Radiological assessment of the limits and potential of reduced activation ferritic/martensitic steels

•Ni is the major contamination element that should be removed to reduce the activation levels.•The amount of 14C transmuted from N must be reduced to achieve the shallow land burial limit.•About 100ppm N will remain in the EAF melted steel, and Ni contamination occurs during the melting process.•Using Al for deoxidation of the RAFM steel has no significant impact on the activation levels.•The impact of the minor elements such as Ag is negligible compared to that of Ni and N. Reduced activation ferritic/martensitic (RAFM) steels have been developed as the structural material for the fusion demonstration reactor, DEMO. These steels contain elements that produce radioactive isotopes and decay to low levels in timeframe required by the waste management scenario.
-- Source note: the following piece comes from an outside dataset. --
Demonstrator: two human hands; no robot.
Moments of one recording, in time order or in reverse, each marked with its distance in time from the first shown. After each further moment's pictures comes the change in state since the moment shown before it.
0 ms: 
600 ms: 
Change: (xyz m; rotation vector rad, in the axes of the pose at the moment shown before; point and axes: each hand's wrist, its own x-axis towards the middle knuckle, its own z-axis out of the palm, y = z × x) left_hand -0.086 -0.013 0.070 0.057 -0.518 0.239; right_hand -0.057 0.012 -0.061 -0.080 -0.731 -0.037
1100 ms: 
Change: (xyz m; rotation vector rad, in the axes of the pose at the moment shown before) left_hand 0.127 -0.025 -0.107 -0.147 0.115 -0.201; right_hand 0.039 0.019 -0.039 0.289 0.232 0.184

Developments within the past quarter-century suggest a practical limit to the removal of undesired impurities such as Co, Cu, Ni, Mo and Nb. The concentrations of elements essential for the mechanical properties of RAFM steels, such as Al and N, required a compromise between the waste disposal scenario and performance demand. The limits and potential of RAFM steel pertaining to reducing the activation levels after service are discussed based on the actual achievements of F82H, Japanese RAFM steel, and numerical analyses of the activity. It was found that in order to achieve the shallow land burial limits 100 years after a reactor shutdown, Ni is the most significant impurity that must be removed (Mo in the case of the first wall). Limiting N below concentrations of 100ppm will not be possible for a large scale melt, but concentrations of Al up to the maximum amount that has been achieved present no problems.